The immense popularity of Johnny
Weissmuller’s Tarzan movies from 1932 to 1948 tended to overshadow Edgar Rice
Burroughs’ original novels, which were already 20 years old when Weissmuller
put on his first loincloth.
Those movies continued to air on
local television through the 1960s, giving several generations of Americans the
impression that Tarzan was a kind of jungle caveman whose chimpanzee, Cheeta,
found him a son in a plane crash. Unimaginatively, Tarzan and Jane named the
orphan “Boy” in the 1939 film Tarzan
Finds a Son!
What most didn’t know was that
Tarzan’s son had been born in the usual way in 1914 in the ERB novel The Beasts of Tarzan, and that his name
was John “Jack” Clayton, Viscount Greystoke — or, in ape-speak, Korak.

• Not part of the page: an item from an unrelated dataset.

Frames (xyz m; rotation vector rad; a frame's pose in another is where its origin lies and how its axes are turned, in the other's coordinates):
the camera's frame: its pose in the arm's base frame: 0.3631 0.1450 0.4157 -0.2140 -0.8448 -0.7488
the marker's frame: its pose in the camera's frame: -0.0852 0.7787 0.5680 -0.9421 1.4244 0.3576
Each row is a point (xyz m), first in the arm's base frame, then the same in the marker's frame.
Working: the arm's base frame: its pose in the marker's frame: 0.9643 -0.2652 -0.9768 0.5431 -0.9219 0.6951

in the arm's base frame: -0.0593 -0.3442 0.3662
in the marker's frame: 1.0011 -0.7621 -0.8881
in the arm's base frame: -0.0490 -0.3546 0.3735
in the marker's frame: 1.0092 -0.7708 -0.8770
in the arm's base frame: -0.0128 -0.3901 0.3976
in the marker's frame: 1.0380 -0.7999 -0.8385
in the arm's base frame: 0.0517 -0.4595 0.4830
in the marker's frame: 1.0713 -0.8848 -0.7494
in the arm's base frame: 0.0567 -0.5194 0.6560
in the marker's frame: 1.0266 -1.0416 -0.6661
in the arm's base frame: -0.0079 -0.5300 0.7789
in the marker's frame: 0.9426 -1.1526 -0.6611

The long-running Tarzan comic book
series, first published by Dell and then by Gold Key, leaned toward the
Hollywood interpretation of Tarzan. But by 1962, the out-of-print Tarzan
novels, some of which had fallen into the public domain, were being reissued by
no fewer than four publishers: Canaveral, Dover, Ace and Ballantine. Snapped up
by readers, the original Tarzan swung back into action.
Gold Key chose that moment to
publish their second Tarzan-related series, Korak,
Son of Tarzan. In the first issue (cover-dated Jan. 1964), artist Russ
Manning and writer Gaylord Du Bois evolved the “Boy” of previous comics into
the Korak of Burroughs’ novels. The title, essentially the adventures of a
teenaged Tarzan, was popular enough to last 45 issues, through 1972.
Both Tarzan and Korak fit my
working definition of a superhero, by the way, which is a protagonist who
possesses superhuman powers and/or a
dual identity (although not necessarily a secret one). Tarzan and his son fit
on both counts. They share the infrahuman ability to talk to animals, and they
have dual identities as English aristocrats and jungle lords.